> **TASK INSTRUCTIONS**
Each line of the listing that includes the string "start" needs to be located and copied.
--- EXERCISE DATA Enclosed Below ---
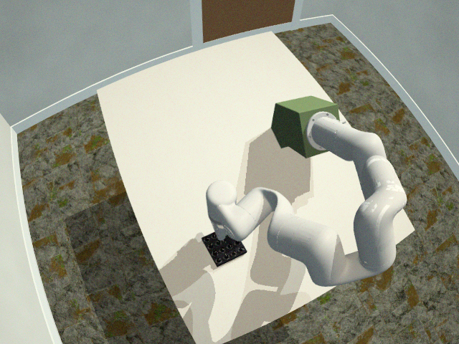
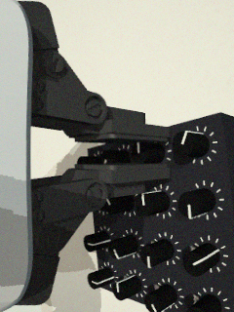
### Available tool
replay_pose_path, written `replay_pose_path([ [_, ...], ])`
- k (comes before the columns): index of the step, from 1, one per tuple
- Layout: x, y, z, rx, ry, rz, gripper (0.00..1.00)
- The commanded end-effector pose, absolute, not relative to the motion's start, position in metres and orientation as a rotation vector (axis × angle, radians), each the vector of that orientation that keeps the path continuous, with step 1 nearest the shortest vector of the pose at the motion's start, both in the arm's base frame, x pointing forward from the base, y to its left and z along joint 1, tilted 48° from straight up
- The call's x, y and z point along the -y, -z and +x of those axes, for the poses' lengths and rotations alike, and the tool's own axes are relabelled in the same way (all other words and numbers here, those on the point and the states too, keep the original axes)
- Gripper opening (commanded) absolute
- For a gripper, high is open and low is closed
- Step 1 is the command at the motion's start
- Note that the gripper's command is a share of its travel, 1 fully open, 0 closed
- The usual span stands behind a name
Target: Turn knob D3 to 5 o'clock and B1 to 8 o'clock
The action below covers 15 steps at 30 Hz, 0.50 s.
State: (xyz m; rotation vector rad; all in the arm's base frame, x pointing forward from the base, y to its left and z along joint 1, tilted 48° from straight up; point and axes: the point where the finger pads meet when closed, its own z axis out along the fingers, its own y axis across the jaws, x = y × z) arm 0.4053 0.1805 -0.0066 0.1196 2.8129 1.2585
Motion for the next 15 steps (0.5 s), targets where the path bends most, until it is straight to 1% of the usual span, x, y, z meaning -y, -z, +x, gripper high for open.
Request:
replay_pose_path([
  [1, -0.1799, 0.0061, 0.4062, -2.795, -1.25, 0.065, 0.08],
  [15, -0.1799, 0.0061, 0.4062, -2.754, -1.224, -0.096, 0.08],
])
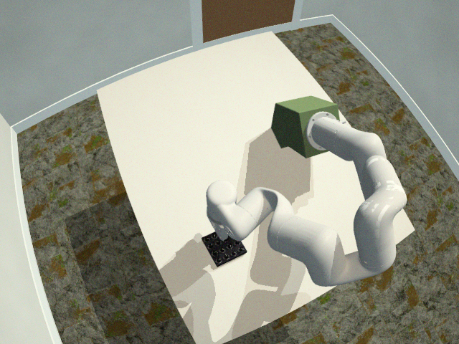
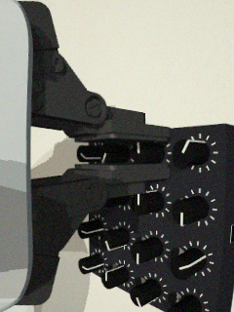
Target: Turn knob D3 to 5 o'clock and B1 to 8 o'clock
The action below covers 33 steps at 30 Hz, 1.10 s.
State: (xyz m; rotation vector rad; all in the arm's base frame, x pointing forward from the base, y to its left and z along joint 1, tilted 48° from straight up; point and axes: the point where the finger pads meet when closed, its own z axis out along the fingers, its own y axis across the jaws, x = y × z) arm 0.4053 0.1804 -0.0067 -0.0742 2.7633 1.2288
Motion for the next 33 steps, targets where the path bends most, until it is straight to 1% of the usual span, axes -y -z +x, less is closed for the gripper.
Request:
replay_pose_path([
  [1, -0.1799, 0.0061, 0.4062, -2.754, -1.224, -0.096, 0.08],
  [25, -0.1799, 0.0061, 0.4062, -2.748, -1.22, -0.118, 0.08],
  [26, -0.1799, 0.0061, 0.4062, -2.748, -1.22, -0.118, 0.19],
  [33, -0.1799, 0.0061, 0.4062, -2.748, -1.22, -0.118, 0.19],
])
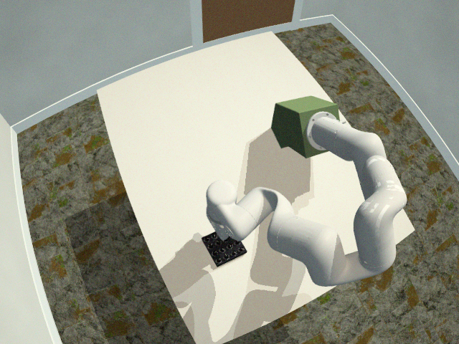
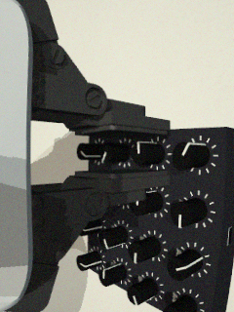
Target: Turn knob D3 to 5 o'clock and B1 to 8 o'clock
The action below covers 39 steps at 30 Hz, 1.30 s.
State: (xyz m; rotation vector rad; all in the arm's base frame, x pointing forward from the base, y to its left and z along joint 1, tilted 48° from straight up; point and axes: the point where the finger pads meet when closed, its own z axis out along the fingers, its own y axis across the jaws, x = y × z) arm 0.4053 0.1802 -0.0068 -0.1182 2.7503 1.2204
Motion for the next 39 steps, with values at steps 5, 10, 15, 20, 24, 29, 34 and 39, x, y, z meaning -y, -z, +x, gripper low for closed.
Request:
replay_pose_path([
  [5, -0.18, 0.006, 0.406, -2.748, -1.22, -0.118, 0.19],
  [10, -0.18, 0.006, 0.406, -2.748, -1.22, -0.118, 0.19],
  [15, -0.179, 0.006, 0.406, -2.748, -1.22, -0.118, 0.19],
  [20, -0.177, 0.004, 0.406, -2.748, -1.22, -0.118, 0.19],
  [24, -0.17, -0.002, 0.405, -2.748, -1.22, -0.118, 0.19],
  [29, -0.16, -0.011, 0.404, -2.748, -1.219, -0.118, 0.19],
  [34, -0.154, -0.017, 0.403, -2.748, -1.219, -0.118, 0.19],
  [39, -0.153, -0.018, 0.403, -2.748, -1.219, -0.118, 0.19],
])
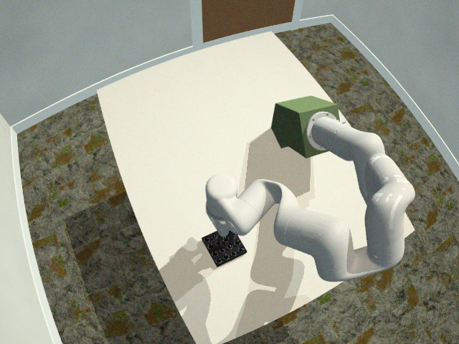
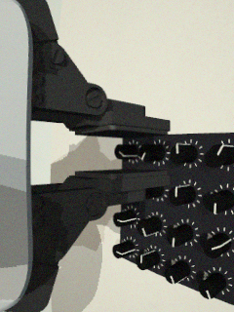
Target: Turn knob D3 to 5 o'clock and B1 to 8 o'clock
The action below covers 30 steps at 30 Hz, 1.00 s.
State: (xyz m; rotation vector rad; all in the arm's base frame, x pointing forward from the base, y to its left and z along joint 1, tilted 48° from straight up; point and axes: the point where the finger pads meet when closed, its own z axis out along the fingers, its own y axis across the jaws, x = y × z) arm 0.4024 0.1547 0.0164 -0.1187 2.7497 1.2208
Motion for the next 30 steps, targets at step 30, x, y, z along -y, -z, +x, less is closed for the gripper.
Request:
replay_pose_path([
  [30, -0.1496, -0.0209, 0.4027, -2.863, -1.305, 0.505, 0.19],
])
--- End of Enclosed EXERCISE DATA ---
> **EXERCISE RESPONSE**
- The commanded end-effector pose, absolute, not relative to the motion's start, position in metres and orientation as a rotation vector (axis × angle, radians), each the vector of that orientation that keeps the path continuous, with step 1 nearest the shortest vector of the pose at the motion's start, both in the arm's base frame, x pointing forward from the base, y to its left and z along joint 1, tilted 48° from straight up
- Step 1 is the command at the motion's start

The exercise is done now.